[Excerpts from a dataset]
▬▬▬
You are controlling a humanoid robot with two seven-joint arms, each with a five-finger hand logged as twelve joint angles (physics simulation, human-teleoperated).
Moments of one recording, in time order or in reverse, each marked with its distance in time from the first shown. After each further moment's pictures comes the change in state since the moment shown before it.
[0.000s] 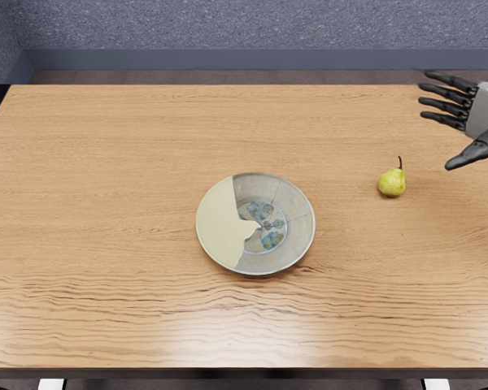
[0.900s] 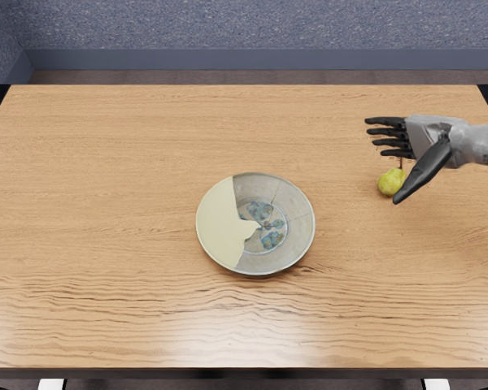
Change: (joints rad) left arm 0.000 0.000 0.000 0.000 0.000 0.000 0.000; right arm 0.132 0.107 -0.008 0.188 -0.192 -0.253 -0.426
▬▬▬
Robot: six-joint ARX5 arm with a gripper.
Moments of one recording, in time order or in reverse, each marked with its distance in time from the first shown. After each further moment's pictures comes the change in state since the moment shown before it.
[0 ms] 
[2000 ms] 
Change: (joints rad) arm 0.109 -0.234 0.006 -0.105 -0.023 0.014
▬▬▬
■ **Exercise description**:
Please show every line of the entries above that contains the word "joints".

■ **Result of the exercise**:
Change: (joints rad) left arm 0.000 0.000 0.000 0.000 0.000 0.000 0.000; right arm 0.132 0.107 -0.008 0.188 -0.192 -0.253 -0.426
Change: (joints rad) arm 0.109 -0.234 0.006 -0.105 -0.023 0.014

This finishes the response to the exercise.